Cut back to 1 1/2 cup twice daily and see how your dog does on it. Keep a close eye on body condition. And if you have a large breed pup on your hands...you definitely want to watch his/her weight. Extra weight on growing joints can be very bad and can cause all sorts of issues. You should be able to see the last two ribs and a nice tucked tummy. If you start to see back bones and hip bones, she/he is a bit too thin.

Good luck :biggrin:


----------



## wags (Jan 31, 2009)

Cutting back the food is a great suggestion! Also you could try the canned pumpkin ( not the pie filling!!) that will firm things up a bit for the pup!


----------



## PhillyAnt (Oct 30, 2009)

Thanks folks. Gonna cut back on the food and add some yogurt to her daily diet. I will keep you informed.


----------



## jdatwood (Apr 13, 2009)

I'm curious, why do you want to add yogurt in so badly?

Try cutting back the food and nothing else. If that doesn't help then we have to start looking at other solutions...


----------



## PhillyAnt (Oct 30, 2009)

I read on alot of forums that its good to give a spoon or 2 of yogurt cause it helps with digestion. Its also a probiotic.


----------



## jdatwood (Apr 13, 2009)

Dogs don't need probiotics. 

Just cut back on the food. If that doesn't help we can offer some other suggestions.
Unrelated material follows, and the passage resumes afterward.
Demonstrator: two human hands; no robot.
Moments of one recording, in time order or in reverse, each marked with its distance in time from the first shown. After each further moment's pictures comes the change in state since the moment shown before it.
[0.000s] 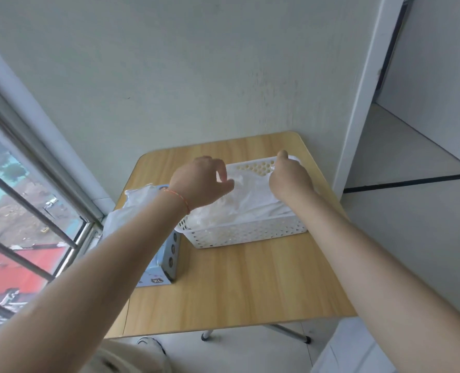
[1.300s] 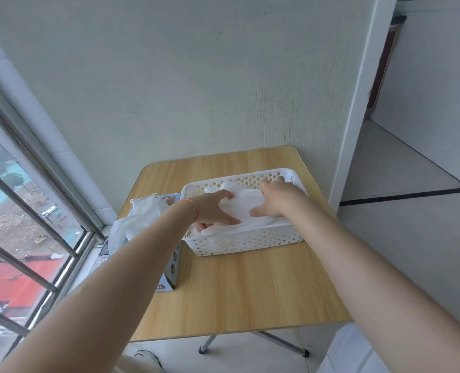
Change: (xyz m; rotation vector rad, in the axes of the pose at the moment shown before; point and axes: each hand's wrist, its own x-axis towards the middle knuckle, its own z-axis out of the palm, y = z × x) left_hand 0.007 -0.008 0.022 -0.186 -0.613 -0.202; right_hand -0.003 -0.006 -0.003 -0.360 -0.369 -0.111
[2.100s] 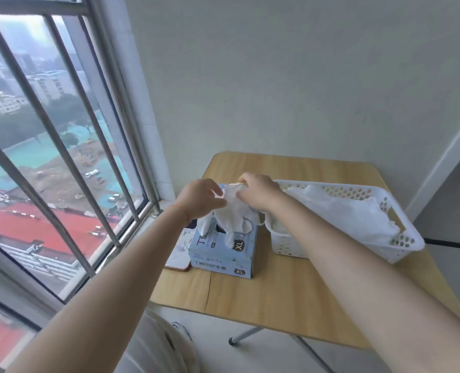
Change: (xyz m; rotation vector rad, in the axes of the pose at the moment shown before) left_hand -0.090 -0.168 -0.021 -0.362 0.580 -0.108; right_hand 0.017 -0.211 0.011 0.253 0.091 -0.353
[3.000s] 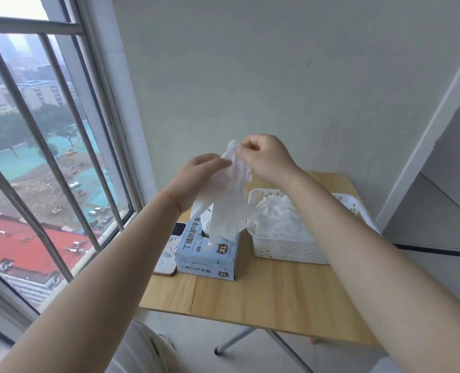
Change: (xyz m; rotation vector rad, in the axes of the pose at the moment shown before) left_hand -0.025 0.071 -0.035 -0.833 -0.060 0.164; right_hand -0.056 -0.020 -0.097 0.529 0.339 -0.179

We just went thru a similar situation with another member on here. You might take a few minutes and read here story...
http://dogfoodchat.com/forum/dry-canned-dog-food/1601-loss-vet-today-five-kinda-long.html

http://dogfoodchat.com/forum/raw-feeding/1724-back-vet-visit-undoubtedly-sealed-deal.html


----------



## PhillyAnt (Oct 30, 2009)

Will do. Thanks


----------